§ **WORK REQUEST**: How many lines of the listing below contain "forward"? State the number alone.
Start of SOURCE MATERIAL
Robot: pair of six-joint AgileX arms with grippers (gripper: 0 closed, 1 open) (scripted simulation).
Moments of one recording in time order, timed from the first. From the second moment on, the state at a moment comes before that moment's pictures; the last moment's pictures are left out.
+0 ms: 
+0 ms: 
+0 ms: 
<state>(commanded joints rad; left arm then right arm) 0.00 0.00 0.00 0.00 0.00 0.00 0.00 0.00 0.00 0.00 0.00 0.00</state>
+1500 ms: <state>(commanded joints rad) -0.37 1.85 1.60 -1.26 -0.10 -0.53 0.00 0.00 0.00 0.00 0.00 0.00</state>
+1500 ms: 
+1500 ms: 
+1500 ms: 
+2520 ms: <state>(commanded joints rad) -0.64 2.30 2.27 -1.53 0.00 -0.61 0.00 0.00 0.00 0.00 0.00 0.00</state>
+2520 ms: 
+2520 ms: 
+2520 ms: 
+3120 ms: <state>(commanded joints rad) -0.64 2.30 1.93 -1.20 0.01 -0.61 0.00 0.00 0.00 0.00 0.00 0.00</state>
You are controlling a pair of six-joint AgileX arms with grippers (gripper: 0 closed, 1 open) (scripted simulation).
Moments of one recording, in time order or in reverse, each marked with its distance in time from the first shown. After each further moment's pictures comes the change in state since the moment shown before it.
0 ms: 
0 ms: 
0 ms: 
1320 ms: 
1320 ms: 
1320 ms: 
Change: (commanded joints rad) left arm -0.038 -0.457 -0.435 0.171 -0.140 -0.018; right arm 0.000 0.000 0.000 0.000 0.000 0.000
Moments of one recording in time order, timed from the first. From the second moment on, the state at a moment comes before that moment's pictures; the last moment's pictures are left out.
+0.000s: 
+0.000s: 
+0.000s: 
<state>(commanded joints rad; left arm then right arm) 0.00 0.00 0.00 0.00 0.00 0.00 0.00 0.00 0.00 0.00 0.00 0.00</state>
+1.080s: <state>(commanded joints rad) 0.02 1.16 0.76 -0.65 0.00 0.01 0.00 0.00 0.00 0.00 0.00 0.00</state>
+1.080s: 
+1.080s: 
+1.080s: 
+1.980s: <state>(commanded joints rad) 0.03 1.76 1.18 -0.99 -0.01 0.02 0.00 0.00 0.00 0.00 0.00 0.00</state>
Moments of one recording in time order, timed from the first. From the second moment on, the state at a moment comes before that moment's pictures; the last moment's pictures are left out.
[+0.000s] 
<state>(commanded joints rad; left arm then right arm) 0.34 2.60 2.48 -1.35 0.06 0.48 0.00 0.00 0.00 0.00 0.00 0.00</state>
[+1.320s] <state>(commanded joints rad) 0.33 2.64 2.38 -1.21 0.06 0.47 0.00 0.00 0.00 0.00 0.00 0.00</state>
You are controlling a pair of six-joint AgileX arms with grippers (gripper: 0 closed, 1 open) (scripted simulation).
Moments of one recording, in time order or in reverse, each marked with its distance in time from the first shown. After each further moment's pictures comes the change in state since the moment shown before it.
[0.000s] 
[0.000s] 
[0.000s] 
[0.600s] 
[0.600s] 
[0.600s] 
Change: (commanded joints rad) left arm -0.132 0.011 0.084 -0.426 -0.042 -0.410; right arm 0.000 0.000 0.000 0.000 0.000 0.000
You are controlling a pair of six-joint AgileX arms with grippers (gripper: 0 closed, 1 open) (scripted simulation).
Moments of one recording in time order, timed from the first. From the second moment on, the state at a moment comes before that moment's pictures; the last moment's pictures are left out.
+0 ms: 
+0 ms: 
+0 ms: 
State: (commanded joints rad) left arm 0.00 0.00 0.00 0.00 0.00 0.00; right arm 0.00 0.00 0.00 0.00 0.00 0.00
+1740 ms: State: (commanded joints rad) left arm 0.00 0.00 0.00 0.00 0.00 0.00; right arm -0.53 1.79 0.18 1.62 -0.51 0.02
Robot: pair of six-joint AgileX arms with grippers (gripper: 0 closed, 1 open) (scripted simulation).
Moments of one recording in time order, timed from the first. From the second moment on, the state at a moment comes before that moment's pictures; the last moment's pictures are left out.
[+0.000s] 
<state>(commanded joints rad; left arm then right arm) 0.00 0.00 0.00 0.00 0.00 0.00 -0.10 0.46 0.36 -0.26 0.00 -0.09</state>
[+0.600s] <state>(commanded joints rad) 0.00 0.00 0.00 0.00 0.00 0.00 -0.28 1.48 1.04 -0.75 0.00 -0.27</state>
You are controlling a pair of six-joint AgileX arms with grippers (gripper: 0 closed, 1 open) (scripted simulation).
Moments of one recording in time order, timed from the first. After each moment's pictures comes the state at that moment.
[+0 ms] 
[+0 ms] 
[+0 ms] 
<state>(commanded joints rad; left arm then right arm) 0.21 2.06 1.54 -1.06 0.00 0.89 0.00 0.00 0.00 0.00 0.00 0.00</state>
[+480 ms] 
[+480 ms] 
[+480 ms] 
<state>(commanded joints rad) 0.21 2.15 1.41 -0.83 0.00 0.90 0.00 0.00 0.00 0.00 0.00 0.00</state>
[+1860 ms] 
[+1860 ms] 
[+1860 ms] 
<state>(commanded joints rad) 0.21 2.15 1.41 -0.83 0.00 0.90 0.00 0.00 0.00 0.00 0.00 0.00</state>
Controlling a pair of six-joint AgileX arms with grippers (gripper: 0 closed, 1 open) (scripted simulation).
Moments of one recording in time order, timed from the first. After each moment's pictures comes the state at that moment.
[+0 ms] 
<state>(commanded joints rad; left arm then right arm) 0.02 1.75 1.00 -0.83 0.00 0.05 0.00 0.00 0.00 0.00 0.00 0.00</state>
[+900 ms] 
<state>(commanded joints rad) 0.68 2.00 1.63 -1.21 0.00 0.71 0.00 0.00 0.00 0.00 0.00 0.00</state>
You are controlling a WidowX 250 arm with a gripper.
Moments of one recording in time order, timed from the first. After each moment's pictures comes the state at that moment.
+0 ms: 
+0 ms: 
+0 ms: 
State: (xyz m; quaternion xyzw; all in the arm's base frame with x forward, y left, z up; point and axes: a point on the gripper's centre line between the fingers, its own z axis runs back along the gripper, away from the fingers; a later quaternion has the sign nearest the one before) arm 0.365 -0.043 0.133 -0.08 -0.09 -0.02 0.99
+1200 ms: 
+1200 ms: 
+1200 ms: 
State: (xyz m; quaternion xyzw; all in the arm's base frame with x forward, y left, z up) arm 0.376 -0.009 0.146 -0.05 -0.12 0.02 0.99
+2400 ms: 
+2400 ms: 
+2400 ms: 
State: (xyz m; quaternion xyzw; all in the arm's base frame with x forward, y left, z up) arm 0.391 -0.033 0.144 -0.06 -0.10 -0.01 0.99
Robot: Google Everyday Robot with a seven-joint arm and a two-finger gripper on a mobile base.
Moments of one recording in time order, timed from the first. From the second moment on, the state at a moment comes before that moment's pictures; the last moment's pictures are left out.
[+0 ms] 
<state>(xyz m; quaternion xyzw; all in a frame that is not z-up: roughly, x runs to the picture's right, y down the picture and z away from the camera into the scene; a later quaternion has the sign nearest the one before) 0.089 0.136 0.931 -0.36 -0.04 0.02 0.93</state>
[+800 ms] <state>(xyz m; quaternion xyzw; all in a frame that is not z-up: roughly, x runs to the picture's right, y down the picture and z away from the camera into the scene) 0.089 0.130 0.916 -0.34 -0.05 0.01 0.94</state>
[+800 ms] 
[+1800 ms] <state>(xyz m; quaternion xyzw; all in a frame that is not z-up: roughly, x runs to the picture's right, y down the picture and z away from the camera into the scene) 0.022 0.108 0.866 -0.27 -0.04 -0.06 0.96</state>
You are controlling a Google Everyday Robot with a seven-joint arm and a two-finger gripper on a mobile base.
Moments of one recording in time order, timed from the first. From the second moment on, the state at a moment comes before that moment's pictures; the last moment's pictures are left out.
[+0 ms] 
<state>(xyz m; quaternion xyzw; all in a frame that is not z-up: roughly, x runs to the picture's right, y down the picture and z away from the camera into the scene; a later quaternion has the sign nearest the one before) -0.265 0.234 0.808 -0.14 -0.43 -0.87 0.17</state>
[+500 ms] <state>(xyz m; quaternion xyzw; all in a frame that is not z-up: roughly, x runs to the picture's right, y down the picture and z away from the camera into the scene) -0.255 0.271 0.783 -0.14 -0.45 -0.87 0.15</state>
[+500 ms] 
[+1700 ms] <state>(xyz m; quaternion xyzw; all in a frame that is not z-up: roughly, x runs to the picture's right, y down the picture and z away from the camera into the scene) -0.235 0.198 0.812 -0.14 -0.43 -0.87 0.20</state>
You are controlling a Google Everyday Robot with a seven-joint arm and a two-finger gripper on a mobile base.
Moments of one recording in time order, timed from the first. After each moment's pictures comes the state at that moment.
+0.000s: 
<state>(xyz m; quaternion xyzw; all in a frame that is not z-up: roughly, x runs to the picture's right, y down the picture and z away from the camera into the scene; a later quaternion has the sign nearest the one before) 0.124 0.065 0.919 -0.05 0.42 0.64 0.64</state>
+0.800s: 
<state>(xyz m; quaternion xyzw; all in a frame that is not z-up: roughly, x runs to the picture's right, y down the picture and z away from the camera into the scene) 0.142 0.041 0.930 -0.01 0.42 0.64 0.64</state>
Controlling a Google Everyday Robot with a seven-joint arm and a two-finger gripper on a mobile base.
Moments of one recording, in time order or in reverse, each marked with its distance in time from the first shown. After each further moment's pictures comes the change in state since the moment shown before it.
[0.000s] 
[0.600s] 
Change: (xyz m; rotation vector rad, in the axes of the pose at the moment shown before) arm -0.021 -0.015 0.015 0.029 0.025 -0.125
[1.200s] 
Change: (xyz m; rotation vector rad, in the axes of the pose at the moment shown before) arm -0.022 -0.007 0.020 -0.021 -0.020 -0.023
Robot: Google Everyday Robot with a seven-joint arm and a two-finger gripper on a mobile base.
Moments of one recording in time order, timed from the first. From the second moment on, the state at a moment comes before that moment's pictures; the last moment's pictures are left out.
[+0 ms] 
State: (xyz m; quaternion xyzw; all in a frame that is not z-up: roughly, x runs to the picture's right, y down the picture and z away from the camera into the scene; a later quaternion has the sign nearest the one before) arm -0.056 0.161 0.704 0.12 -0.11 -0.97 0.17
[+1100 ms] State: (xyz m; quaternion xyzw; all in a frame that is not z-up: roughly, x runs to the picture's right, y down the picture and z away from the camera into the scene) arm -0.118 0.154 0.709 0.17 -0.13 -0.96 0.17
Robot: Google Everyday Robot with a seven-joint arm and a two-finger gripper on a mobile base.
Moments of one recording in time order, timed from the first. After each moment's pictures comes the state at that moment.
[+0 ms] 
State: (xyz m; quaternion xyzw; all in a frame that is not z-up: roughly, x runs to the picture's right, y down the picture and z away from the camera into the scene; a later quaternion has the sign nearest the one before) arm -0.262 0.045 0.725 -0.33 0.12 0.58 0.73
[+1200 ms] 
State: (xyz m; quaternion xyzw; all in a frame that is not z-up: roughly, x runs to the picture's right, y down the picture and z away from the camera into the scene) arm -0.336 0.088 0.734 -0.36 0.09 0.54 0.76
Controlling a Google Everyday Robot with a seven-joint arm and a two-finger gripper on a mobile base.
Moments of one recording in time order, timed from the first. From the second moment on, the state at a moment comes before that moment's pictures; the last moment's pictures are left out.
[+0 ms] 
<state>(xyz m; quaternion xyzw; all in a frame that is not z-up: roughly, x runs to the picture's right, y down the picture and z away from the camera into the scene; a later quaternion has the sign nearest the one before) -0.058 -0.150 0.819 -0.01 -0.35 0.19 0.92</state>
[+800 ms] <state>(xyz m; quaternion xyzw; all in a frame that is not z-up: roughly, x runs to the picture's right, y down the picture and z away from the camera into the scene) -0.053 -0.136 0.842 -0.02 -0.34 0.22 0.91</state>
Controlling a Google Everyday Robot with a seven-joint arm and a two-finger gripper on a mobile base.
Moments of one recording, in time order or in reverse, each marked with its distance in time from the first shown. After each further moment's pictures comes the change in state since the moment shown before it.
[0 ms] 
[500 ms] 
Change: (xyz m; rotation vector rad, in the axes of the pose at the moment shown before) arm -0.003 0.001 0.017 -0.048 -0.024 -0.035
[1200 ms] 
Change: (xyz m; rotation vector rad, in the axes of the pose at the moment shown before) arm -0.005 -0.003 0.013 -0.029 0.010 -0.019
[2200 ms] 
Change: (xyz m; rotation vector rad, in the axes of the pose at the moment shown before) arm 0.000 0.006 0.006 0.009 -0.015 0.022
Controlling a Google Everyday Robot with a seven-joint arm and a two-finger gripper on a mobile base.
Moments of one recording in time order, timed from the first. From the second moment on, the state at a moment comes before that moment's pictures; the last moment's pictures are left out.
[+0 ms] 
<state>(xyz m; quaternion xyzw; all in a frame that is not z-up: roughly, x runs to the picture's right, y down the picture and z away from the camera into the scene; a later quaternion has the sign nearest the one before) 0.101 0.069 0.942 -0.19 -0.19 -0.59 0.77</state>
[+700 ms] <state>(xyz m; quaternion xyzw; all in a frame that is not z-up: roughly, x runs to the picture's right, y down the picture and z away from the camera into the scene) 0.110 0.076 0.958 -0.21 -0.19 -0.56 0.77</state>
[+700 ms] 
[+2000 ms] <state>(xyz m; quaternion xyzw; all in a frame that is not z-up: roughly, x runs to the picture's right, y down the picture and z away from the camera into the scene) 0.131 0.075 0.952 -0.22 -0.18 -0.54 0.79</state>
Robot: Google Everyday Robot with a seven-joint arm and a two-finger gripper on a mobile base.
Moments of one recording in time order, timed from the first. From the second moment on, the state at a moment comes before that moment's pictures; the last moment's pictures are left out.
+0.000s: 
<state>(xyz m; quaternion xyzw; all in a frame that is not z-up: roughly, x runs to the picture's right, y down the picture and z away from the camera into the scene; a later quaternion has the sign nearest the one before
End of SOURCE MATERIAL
§ **REPLY**: 3